Sin embargo, para otros, y quizá la versión más popular de la historia, la verdadera creadora de este tradicional dulce fue Josefa Marmanillo, una hermosa morena, esclava del valle de Cañete, conocida como Doña Pepa, a quien el Señor de los Milagros le curó una parálisis en las articulaciones.

Una vez más el folclore religioso juega un papel importante en la historia, ya que dicen que a Josefa, Dios le reveló la receta en sueños.

Dicen además que Josefa decidió, desde aquella milagrosa curación ocurrida a inicios del siglo XIX, asistir todos los años a las procesiones y ofrecer a los participantes gratuitamente el dulce del Cristo Morado. Siendo este quizá el origen de los “turroneros”.

A este criollo dulce, sin embargo, no le gusta andar solo, en el marco de estas tradiciones, también lo acompañan otras delicias típicas peruanas como los anticuchos y los picarones, la mazamorra morada; pero el turrón, al menos en el mes morado, sigue siendo el rey de las expresiones gastronómicas de la tan devota procesión.

Así, mientras los fieles cantan en coro el tradicional himno del Señor de los Milagros: “… Señor de los Milagros… a ti venimos a honrarte, tus fieles que te amamos…”, los turroneros reviviendo una antigua tradición siguen en sus carretillas muy de cerca, las andas del Cristo Moreno.

Todas estas costumbres están tan arraigadas en la población peruana, especialmente en la capitalina, que para los limeños no hay octubre sin su Señor de los Milagros, como tampoco hay octubre sin su Turrón de Doña Pepa…el dulce de los milagros.

https://www.youtube.com/watch?v=rrrTngVuh-0

TURRON DE DONA PEPA

Ingredientes:

500 gramos de harina preparada
250 gramos de manteca
3 huevos
una pizca de anís de grano
una pizca de achiote
una cucharadita de sal
una tapa de chancaca (1 libra)
6 clavos de olor
canela entera
1/4 de libra de cáscara de naranja o limón
gotas de limón

Preparación:

Turrón:

Remojar el anís en un vaso de agua tibia. Cernir la harina y mezclarla con la manteca y los huevos. Enseguida añadir agua con una pizca de achiote, hasta que la masa tenga un color entre amarillo y anaranjado.

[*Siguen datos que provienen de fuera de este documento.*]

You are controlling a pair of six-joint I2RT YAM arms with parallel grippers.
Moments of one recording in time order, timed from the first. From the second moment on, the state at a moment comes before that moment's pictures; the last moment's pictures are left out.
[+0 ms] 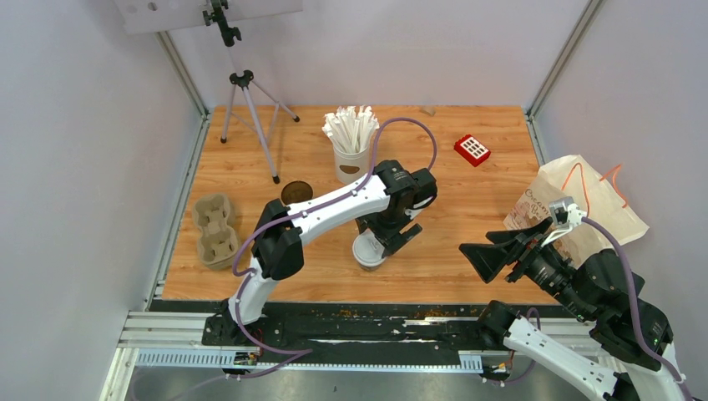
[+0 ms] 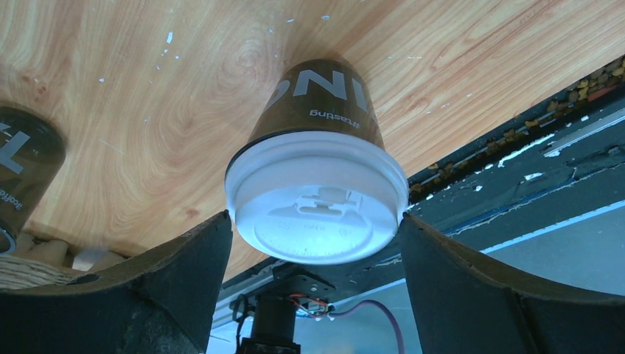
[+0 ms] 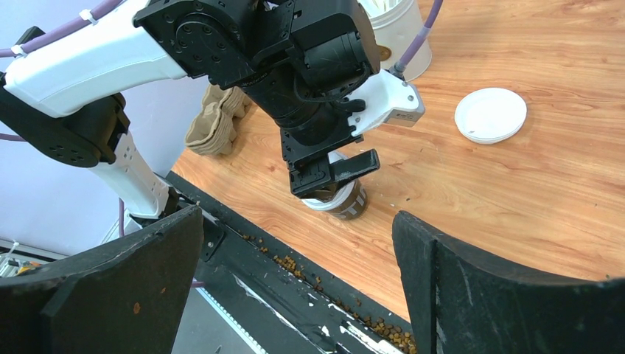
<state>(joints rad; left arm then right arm) -1.06 2.14 2.07 -1.45 -0.06 -0.20 0.86 0.32 1.09 -0.89 0.17 0.52</state>
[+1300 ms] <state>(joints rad) -0.88 1.13 1.22 -0.74 -0.16 -0.28 0.86 0.61 0.80 -0.73 0.01 0.54</state>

Echar una pizca de sal y las pepas del anís remojado en agua tibia; amasar con el agua de éstas, hasta que la masa quede suave. Dejar reposar la masa una hora.

Formar rollitos circulares de un centímetro y medio de ancho y el largo de acuerdo a la fuente que va a utilizar para hornear la masa. Engrasar la fuente, colocar la masa con una ligera separación entre cada rollo y llevar al horno a 350 C (238 F), para que se doren y se inflen levemente.

Miel:

Hacer la miel con chancaca, clavo de olor, canela en corteza, cáscara de naranja o limón y unas gotas también de limón. Hervir los ingredientes por 40 minutos, esta miel debe tomar un punto grueso.

Armar el turrón formando varias capas de los palitos horneados. Colocar cada capa en forma contraria a la capa anterior e intercalarlos con la miel.

Terminar con la miel. Adornar con confites de azúcar de diversos colores y tamaños.